Department of Neonatalogy, Nantes University Hospital, Nantes, France; Centre d'Investigation Clinique CIC1413, INSERM-Nantes University Hospital, Nantes, France.
Neonatal Medicine, Montpellier University Hospital, Montpellier, France.
J Pediatr. 2021 Jun;233:33-42.e2. doi: 10.1016/j.jpeds.2020.12.008. Epub 2020 Dec 9.
To examine the effects of early echocardiography-targeted ibuprofen treatment of large patent ductus arteriosus (PDA) on survival without cerebral palsy at 24 months of corrected age.
We enrolled infants born at <28 weeks of gestation with a large PDA on echocardiography at 6-12 hours after birth to ibuprofen or placebo by 12 hours of age in a multicenter, double blind, randomized-controlled trial. Open-label ibuprofen was allowed for prespecified criteria of a hemodynamically significant PDA. The primary outcome was survival without cerebral palsy at 24 months of corrected age.
Among 337 enrolled infants, 109 had a small or closed ductus and constituted a reference group; 228 had a large PDA and were randomized. The primary outcome was assessed at 2 years in 108 of 114 (94.7%) and 102 of 114 (89.5%) patients allocated to ibuprofen or placebo, respectively. Survival without cerebral palsy occurred in 77 of 108 (71.3%) after ibuprofen, 73 of 102 (71.6%) after placebo (adjusted relative risk 0.98, 95% CI 0.83-1.16, P = .83), and 77 of 101 (76.2%) in reference group. Infants treated with ibuprofen had a lower incidence of PDA at day 3. Severe pulmonary hemorrhage during the first 3 days occurred in 2 of 114 (1.8%) infants treated with ibuprofen and 9 of 114 (7.9%) infants treated with placebo (adjusted relative risk 0.22, 95% CI 0.05-1.00, P = .05). Open-label rescue treatment with ibuprofen occurred in 62.3% of infants treated with placebo and 17.5% of infants treated with ibuprofen (P < .001), at a median (IQR) age of 4 (3, 5) and 4 (4, 12) days, respectively.

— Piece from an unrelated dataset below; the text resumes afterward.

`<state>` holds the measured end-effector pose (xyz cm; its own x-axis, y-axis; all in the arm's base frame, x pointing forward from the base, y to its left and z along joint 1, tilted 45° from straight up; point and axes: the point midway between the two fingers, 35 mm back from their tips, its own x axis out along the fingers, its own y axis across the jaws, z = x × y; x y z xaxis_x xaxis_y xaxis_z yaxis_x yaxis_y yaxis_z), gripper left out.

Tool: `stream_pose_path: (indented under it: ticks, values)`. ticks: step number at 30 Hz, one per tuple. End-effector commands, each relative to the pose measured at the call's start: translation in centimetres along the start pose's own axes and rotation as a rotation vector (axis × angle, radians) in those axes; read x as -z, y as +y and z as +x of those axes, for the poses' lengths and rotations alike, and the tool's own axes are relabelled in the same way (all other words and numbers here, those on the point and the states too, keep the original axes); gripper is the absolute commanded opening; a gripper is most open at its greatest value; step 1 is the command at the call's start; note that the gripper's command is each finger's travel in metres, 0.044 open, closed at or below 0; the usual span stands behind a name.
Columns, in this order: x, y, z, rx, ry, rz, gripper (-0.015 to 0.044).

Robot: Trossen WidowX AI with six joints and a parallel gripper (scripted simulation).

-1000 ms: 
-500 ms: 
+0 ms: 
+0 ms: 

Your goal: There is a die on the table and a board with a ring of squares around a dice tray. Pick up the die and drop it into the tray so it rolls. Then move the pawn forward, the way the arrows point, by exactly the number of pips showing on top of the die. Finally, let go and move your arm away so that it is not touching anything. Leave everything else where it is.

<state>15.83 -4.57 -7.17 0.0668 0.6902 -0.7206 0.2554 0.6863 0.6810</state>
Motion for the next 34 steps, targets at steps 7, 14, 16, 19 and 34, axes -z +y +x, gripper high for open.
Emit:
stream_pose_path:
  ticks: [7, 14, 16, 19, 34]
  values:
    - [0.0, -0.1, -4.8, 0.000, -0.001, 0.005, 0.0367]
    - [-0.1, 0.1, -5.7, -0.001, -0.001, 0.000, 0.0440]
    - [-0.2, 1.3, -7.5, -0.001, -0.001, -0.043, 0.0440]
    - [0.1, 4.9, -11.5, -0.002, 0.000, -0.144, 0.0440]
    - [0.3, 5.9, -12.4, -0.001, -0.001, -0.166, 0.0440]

Early echocardiography-targeted ibuprofen treatment of a large PDA did not change the rate of survival without cerebral palsy.
Eudract 2011-003063-30 and ClinicalTrials.gov: NCT01630278.

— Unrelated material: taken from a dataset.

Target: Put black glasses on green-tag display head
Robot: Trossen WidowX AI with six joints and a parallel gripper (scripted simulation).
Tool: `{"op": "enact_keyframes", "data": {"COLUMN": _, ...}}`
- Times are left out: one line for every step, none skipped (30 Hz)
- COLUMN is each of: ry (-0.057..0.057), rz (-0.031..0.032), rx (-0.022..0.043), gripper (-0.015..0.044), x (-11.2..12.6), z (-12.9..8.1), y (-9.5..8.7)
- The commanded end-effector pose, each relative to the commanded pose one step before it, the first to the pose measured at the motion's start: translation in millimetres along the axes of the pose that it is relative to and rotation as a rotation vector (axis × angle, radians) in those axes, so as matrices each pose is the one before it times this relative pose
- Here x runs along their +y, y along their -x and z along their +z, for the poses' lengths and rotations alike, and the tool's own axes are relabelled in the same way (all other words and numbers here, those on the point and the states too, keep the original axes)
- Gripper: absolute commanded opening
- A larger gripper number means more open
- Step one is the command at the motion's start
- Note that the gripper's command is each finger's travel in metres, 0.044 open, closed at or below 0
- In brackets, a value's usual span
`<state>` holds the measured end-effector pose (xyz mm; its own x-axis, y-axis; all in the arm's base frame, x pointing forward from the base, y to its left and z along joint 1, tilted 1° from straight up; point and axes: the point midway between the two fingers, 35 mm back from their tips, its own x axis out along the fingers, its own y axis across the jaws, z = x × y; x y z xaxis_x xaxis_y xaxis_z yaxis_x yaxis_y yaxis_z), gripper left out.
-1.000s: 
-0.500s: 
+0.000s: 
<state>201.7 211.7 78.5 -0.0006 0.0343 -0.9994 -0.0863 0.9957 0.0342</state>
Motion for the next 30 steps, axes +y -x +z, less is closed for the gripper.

研究生后 6-12 小时内给予布洛芬或安慰剂治疗早产儿大动脉导管未闭(PDA)对 24 月龄时无脑瘫生存率的影响。
我们纳入了胎龄<28 周且生后 6-12 小时心脏超声显示存在大 PDA 的婴儿,在 12 小时内通过多中心、双盲、随机对照试验给予布洛芬或安慰剂。对于存在血流动力学意义的大 PDA 的患儿,可开放标签给予布洛芬。主要结局是校正胎龄 24 月龄时无脑瘫生存率。

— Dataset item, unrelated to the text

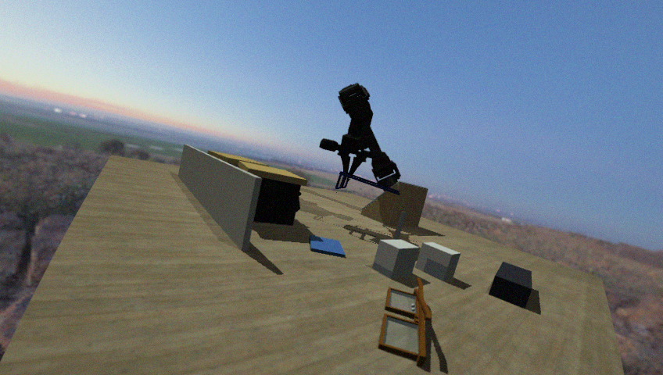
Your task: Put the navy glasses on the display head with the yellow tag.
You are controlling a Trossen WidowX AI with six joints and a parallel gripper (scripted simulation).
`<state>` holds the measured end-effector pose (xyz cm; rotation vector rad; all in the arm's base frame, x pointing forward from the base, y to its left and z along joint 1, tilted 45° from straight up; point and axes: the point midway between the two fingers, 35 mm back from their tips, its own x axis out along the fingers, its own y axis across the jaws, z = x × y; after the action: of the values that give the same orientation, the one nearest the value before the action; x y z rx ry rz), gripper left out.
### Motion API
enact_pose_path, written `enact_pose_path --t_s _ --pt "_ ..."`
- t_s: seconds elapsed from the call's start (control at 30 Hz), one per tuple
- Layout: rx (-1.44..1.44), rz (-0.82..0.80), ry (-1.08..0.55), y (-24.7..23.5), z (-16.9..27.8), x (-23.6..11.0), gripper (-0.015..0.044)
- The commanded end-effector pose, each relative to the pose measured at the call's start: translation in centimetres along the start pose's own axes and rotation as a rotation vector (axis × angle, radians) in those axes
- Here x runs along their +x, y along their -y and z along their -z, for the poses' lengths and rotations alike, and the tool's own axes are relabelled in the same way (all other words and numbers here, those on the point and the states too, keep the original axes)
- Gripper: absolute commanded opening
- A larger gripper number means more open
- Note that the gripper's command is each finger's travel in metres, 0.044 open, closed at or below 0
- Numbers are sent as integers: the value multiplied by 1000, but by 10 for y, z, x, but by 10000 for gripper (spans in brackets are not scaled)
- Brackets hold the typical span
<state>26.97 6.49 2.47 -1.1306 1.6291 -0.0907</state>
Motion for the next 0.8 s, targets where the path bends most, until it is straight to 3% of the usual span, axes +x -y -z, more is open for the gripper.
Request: enact_pose_path --t_s 0.0,0.77 --pt "124 -4 0 -4 -5 -1 0" --pt "871 -8 -1 -25 -30 -5 0"
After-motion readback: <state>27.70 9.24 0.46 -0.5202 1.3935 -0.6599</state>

337 名纳入患儿中,109 例为小或闭合导管,构成参照组;228 例存在大 PDA 并随机分组。114 例患儿中,108 例(94.7%)和 114 例患儿中的 102 例(89.5%)分别于 2 年时评估了主要结局。108 例患儿中有 77 例(71.3%)接受布洛芬治疗,102 例患儿中有 73 例(71.6%)接受安慰剂治疗(校正相对风险 0.98,95%CI 0.83-1.16,P=0.83),101 例参照组患儿中有 77 例(76.2%)。接受布洛芬治疗的患儿 PDA 在第 3 天的发生率较低。接受布洛芬治疗的患儿中有 2 例(1.8%)和接受安慰剂治疗的患儿中有 9 例(7.9%)在生后第 1-3 天发生严重肺出血(校正相对风险 0.22,95%CI 0.05-1.00,P=0.05)。接受安慰剂治疗的患儿中有 62.3%(69/111)和接受布洛芬治疗的患儿中有 17.5%(20/114)需要开放标签给予布洛芬进行挽救治疗(P<0.001),中位(IQR)年龄分别为 4(3,5)和 4(4,12)天。
早期心脏超声靶向给予布洛芬治疗大 PDA 并不能改变无脑瘫生存率。
Eudract 2011-003063-30 和 ClinicalTrials.gov:NCT01630278。